• _Aim of the exercise_: Could you copy, exactly as written, every line from the first line of the records through the one containing "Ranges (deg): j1"?

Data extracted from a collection

□ □ □

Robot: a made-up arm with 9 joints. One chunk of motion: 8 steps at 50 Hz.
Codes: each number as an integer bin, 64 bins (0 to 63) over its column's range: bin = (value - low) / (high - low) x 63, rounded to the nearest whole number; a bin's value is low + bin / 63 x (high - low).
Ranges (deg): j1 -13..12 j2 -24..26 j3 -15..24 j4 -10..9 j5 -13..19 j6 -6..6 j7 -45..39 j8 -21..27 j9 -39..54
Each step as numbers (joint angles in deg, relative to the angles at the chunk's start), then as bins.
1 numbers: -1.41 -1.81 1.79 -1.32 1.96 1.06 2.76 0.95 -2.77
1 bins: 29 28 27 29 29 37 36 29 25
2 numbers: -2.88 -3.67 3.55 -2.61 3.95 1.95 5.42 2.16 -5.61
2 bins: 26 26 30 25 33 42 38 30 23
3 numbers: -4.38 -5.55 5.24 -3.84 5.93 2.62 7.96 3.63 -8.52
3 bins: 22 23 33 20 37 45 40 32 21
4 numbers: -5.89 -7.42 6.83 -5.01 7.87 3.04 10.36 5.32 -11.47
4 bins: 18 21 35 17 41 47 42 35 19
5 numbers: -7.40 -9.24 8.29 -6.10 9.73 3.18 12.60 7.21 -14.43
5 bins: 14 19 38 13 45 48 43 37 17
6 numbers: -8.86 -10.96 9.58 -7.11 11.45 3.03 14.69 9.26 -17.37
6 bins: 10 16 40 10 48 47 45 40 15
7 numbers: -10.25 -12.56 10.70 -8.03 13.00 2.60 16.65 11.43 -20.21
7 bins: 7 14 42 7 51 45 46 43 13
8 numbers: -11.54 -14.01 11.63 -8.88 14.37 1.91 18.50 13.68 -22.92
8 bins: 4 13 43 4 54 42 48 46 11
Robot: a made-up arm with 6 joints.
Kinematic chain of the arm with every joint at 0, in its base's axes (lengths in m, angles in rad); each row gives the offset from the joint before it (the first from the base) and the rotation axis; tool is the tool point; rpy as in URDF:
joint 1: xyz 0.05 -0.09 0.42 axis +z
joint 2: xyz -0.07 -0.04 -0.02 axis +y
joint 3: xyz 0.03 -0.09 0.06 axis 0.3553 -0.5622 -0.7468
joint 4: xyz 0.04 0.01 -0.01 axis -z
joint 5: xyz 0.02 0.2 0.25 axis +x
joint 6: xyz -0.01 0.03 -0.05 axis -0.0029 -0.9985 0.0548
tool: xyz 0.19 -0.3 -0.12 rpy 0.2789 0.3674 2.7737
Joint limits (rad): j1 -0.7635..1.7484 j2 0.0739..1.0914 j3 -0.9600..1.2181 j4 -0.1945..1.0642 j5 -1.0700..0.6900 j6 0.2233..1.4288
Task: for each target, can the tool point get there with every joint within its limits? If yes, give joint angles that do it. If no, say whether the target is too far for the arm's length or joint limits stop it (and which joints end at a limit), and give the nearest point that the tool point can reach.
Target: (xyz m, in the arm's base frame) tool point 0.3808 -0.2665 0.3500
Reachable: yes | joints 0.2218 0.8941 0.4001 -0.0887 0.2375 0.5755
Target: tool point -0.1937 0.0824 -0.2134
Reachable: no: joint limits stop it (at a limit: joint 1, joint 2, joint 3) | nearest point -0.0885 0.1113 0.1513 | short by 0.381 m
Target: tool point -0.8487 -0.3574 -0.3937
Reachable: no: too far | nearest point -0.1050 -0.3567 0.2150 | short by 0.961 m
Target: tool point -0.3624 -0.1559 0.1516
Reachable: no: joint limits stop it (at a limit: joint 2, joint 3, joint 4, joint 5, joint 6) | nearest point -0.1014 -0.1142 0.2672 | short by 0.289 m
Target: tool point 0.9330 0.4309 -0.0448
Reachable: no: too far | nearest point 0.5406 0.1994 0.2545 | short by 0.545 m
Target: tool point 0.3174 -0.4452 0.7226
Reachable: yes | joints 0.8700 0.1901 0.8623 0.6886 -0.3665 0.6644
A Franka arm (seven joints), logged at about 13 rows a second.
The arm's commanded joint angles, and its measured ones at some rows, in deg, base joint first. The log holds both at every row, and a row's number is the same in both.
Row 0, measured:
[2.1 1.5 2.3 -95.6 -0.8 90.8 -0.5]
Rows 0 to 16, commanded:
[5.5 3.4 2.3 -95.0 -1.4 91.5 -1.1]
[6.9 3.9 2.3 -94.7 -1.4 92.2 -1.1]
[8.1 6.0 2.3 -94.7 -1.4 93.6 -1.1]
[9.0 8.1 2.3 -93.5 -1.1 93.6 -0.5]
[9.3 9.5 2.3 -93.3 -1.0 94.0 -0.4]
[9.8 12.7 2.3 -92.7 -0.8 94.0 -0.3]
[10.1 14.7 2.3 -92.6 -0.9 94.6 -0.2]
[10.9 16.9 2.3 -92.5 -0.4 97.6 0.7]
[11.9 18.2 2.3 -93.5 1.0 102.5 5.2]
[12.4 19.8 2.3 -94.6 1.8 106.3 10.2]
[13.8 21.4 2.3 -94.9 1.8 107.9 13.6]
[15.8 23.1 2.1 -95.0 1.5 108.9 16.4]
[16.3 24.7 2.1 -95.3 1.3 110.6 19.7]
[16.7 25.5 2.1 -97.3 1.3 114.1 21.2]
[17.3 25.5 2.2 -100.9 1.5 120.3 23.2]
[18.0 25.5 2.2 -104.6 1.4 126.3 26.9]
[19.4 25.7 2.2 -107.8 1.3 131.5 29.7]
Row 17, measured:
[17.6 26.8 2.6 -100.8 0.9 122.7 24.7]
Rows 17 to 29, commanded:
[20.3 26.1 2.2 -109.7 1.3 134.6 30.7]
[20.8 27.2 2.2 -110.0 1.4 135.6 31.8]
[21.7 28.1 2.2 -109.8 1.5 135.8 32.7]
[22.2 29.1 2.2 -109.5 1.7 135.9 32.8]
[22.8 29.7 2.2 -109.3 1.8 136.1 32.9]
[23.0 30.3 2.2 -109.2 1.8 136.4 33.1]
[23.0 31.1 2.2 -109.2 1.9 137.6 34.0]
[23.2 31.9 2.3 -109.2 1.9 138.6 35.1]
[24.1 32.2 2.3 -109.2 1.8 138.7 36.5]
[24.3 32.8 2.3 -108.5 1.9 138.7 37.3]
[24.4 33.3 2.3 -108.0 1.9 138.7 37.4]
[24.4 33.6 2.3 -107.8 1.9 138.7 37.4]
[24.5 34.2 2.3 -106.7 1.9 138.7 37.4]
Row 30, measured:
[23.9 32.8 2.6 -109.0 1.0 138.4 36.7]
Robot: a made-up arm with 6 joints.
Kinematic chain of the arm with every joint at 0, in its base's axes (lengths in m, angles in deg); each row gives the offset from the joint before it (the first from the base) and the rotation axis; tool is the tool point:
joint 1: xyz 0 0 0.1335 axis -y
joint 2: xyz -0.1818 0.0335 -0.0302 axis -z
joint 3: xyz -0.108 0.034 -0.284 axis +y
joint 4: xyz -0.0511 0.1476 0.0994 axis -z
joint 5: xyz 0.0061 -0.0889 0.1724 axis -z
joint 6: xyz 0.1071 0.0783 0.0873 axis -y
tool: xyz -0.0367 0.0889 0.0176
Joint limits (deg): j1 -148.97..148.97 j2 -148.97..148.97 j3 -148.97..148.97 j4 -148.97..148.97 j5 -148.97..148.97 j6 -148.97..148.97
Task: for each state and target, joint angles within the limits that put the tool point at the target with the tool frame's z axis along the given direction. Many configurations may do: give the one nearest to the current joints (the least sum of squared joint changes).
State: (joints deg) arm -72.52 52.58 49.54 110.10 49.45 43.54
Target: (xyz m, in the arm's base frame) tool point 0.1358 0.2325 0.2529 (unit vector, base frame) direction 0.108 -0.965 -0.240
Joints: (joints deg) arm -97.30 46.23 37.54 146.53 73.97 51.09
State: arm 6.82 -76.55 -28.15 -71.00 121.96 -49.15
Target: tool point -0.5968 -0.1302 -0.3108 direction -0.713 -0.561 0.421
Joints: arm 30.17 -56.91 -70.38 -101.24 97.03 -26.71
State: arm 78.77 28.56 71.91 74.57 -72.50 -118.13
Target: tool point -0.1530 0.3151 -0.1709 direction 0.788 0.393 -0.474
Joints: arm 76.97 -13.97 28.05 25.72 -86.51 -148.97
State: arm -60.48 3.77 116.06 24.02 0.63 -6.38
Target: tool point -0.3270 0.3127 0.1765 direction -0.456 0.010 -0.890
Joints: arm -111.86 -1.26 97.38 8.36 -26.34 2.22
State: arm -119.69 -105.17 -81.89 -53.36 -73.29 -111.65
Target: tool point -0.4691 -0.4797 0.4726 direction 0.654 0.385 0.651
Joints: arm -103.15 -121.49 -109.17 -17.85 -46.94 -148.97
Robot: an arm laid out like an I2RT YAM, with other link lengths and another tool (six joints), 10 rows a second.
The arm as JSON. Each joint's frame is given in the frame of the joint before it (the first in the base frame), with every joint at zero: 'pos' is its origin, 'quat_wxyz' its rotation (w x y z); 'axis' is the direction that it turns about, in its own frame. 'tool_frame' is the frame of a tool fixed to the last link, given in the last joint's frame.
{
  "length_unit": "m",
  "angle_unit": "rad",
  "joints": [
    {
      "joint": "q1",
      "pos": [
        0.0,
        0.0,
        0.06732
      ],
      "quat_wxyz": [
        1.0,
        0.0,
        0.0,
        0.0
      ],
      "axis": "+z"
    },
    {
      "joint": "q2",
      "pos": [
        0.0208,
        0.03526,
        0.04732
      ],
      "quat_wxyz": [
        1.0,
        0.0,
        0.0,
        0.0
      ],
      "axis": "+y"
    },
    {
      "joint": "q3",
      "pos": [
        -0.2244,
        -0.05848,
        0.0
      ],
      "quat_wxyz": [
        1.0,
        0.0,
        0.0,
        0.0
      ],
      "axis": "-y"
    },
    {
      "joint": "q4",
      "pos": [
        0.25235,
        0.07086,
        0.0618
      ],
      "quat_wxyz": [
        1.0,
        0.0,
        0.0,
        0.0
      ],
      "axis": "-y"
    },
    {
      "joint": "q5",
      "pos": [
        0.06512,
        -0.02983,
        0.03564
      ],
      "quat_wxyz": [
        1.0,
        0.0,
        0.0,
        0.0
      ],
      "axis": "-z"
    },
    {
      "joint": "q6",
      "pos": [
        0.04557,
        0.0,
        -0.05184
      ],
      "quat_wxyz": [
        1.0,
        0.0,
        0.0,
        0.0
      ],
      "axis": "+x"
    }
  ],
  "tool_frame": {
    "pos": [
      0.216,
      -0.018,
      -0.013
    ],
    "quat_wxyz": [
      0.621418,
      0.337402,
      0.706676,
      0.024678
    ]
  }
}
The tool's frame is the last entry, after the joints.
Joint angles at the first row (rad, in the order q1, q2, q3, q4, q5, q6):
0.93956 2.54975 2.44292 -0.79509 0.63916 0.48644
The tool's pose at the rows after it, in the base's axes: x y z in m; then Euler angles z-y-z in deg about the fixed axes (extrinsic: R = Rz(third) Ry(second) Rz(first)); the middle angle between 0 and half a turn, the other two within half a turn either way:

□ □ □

• _Solution to this exercise_:
Robot: a made-up arm with 9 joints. One chunk of motion: 8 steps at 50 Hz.
Codes: each number as an integer bin, 64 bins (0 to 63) over its column's range: bin = (value - low) / (high - low) x 63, rounded to the nearest whole number; a bin's value is low + bin / 63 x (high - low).
Ranges (deg): j1 -13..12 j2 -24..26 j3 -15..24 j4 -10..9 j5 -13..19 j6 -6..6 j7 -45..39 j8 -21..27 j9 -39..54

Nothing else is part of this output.